Jesienią rośnie liczba zawałów
Belgijscy naukowcy na kongresie Europejskiego Towarzystwa Kardiologicznego przedstawili statystyki mówiące o tym, że liczba zawałów serca jest najwyższa zimą. Niebagatelny wpływ na to zjawisko ma spadek temperatury, zmniejszenie aktywności fizycznej i brak świeżych owoców.
2013-10-08, 12:39
Posłuchaj
W zdrowym ciele – zdrowy duch. Aktywność fizyczna, oprócz poprawy naszego samopoczucia, pozwala nam na utrzymanie ciała w dobrej formie. Zima jest okresem, kiedy temperatura na dworze spada, a motywacja do biegania, czy jazdy na rowerze jest mniejsza. To sprzyja przybieraniu na wadze.
- Ludzie są ssakami.
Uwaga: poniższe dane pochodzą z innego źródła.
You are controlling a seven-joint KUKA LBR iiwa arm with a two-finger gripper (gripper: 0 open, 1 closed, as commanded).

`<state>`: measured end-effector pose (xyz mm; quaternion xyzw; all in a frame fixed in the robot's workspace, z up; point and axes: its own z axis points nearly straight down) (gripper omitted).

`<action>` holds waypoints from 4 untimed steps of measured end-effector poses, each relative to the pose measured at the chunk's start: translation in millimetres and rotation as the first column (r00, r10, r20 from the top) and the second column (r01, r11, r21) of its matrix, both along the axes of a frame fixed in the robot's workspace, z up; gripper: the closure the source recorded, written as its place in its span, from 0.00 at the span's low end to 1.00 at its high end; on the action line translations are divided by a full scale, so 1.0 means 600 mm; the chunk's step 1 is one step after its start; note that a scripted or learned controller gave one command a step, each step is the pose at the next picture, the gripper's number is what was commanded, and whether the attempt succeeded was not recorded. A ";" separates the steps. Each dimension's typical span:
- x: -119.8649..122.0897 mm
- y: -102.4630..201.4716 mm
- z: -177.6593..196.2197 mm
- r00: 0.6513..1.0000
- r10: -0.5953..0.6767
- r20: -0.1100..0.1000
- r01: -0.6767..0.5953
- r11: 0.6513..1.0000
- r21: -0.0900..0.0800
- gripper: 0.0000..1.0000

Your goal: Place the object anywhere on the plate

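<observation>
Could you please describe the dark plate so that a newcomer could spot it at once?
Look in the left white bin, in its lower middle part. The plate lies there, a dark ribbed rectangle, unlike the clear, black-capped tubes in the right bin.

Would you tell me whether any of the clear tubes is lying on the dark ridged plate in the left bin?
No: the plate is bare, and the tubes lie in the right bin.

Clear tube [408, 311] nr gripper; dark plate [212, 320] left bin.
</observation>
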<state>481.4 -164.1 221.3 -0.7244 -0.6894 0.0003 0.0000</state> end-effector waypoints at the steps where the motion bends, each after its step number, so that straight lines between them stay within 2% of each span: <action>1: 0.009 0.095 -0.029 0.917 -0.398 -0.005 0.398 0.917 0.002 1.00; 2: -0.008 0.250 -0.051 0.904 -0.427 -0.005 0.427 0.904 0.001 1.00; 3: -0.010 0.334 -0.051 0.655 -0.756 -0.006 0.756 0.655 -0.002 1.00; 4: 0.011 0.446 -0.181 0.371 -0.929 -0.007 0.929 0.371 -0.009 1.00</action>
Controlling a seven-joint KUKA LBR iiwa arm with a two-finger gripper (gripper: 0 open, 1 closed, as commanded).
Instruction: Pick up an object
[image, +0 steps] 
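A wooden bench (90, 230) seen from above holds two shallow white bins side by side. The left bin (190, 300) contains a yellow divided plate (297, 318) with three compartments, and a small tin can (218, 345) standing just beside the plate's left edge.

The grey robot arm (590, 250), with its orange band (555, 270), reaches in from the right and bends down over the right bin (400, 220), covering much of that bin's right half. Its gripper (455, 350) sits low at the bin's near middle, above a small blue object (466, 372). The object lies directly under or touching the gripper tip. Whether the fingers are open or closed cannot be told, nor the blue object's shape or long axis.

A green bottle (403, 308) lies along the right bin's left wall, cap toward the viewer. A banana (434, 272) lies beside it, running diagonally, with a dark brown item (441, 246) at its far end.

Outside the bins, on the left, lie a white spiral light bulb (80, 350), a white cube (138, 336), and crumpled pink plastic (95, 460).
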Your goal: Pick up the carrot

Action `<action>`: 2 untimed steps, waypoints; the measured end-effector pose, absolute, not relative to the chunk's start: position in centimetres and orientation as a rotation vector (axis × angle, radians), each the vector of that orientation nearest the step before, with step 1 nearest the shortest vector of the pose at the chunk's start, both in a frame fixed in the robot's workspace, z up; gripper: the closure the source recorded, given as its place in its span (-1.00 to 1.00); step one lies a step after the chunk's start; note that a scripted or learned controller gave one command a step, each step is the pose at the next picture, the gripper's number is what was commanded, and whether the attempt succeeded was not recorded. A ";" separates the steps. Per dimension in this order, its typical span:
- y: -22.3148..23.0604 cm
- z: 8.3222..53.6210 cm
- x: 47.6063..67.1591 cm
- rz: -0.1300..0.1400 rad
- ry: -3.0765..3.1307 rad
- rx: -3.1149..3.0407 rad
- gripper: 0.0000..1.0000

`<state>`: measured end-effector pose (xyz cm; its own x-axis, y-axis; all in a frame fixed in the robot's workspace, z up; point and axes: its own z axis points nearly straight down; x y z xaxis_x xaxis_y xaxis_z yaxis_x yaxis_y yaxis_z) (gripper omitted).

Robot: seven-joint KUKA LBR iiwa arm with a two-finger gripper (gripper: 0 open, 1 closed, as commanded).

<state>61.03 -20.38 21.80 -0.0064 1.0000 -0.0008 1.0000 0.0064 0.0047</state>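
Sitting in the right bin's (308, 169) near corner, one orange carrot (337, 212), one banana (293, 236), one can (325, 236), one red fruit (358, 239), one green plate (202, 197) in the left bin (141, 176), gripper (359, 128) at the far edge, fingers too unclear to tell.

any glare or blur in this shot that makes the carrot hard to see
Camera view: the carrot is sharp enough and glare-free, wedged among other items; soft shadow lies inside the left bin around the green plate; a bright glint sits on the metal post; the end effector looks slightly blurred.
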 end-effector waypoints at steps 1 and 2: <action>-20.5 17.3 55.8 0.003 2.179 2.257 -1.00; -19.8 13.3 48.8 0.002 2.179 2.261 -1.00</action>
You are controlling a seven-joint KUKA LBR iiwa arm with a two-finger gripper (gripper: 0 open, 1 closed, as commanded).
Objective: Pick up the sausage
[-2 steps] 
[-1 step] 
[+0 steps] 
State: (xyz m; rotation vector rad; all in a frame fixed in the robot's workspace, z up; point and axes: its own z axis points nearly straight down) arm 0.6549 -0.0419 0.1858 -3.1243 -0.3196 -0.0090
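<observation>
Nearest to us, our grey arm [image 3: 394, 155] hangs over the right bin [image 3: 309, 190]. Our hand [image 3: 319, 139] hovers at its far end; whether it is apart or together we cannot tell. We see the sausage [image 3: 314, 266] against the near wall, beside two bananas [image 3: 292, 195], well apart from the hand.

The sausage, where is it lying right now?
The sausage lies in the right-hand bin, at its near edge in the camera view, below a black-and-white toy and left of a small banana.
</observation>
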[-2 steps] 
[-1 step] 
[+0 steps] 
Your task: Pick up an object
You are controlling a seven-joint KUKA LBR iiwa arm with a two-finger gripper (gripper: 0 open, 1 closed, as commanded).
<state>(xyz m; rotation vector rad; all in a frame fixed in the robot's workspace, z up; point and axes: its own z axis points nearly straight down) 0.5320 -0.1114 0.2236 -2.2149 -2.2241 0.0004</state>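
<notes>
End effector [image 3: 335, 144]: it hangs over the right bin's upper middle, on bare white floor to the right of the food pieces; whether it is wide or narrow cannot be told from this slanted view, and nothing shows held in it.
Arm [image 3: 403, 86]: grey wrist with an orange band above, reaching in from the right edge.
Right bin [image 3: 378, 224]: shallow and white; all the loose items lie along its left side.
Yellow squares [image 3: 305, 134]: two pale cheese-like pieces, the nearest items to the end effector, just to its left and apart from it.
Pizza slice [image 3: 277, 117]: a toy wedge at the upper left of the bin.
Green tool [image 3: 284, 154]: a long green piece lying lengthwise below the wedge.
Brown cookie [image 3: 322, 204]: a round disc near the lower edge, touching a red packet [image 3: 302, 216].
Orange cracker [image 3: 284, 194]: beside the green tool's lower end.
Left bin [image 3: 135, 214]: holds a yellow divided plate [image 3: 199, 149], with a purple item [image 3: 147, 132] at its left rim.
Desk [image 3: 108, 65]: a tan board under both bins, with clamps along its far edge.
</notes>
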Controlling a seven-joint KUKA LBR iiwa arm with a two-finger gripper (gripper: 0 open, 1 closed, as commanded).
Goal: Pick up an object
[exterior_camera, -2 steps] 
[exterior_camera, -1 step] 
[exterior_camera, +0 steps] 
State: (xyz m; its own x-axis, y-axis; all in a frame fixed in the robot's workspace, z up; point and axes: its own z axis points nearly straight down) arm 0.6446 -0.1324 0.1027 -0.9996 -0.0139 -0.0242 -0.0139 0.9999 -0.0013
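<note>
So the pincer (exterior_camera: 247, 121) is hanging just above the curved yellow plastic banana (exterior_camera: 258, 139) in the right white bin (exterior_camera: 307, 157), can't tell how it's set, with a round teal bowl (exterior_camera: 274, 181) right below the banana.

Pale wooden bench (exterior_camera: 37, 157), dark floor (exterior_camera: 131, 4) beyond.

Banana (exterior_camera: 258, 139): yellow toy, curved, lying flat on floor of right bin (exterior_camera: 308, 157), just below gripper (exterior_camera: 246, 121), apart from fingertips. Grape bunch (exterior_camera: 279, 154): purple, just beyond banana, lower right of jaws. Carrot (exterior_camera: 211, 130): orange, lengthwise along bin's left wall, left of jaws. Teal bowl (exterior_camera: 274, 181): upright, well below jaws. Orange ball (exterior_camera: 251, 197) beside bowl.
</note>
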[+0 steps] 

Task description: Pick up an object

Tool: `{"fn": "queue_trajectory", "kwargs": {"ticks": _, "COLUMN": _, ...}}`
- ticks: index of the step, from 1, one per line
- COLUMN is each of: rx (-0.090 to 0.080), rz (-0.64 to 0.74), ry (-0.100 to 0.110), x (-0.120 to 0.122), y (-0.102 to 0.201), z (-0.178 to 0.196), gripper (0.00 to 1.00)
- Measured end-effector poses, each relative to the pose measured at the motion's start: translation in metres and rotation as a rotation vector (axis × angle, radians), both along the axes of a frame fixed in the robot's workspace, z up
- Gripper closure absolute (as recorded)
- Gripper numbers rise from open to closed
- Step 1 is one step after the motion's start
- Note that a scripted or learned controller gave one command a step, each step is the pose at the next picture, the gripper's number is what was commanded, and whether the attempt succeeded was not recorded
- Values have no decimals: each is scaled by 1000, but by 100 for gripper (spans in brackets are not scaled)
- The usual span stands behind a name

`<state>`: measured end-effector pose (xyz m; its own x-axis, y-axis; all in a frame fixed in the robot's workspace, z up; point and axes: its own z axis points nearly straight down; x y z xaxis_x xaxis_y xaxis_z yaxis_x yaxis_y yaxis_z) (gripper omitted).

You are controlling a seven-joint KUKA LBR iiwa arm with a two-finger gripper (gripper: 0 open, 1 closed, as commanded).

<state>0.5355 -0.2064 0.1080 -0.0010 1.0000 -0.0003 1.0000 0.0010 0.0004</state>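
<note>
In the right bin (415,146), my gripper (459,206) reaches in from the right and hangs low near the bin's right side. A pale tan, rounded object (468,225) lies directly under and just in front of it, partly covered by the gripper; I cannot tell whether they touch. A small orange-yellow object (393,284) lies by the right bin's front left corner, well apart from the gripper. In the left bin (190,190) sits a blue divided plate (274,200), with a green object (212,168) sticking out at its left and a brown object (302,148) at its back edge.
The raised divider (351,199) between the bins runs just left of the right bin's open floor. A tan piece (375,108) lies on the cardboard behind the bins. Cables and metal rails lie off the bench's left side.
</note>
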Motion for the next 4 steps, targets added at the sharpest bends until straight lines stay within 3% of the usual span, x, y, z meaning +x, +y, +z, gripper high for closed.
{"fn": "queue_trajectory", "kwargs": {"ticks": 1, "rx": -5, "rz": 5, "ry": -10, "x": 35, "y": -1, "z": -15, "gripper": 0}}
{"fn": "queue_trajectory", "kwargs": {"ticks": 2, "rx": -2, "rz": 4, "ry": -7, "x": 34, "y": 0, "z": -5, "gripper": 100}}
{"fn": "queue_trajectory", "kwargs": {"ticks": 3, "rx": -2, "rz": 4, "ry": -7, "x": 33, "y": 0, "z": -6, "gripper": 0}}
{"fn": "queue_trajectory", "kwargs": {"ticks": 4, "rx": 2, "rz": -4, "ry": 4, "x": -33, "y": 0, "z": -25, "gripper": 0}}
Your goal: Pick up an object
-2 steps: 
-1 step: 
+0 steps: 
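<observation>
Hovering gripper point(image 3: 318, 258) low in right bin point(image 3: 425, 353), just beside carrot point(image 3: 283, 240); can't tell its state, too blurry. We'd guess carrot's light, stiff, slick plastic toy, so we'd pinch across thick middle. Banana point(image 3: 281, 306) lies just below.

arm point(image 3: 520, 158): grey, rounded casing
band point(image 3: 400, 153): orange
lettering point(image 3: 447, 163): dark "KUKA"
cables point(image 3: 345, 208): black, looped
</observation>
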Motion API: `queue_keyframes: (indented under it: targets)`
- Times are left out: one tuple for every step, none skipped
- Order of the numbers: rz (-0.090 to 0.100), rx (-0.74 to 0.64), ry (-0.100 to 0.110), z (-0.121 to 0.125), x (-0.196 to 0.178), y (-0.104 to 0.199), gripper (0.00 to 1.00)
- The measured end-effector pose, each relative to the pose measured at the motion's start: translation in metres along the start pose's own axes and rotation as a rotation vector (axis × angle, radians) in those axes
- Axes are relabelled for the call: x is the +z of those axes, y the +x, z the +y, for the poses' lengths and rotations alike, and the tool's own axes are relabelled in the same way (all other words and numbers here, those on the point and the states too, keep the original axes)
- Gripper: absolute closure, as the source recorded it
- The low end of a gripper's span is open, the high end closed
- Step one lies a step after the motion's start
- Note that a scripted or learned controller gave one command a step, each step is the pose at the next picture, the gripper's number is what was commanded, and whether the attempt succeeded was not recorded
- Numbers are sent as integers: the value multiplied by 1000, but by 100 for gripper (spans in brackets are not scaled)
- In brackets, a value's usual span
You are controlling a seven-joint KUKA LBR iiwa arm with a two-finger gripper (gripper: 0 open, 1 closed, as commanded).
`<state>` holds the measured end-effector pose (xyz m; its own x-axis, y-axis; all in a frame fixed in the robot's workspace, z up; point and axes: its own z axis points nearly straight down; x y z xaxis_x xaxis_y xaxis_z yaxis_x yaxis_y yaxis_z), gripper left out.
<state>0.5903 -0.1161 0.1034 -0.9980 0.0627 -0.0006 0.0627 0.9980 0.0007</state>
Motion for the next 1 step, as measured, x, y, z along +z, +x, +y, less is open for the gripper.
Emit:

Zadaniem naszego organizmu jest przytycie na zimę. W zimnych miesiącach dostęp do owoców jest ograniczony, a dodatkowo nasza aktywność fizyczna zmniejsza się. Co istotne, brak witaminy C pochodzącej właśnie z owoców jest brzemienny, ponieważ ten składnik działa ochronnie na naczynia krwionośne – powiedział w PR24 dr Michał Mularczyk, kardiolog i dietetyk.
Na choroby serca zdecydowanie częściej chorują osoby, które mają nadwagę. Zbyt duża ilość tłuszczu w organizmie przyczynia się do zwężenia naczyń krwionośnych, co powoduje gorszy przepływ krwi w ciele człowieka.
- Dużo częściej na zawały zapadają osoby otyłe. Wiąże się to z tym, że ludzie borykający się z nadmierną wagą mają problemy z nadciśnieniem i cukrzycą, a te schorzenia doprowadzają do miażdżycy i zwężeń w naczyniach wieńcowych – dodał dr Mularczyk.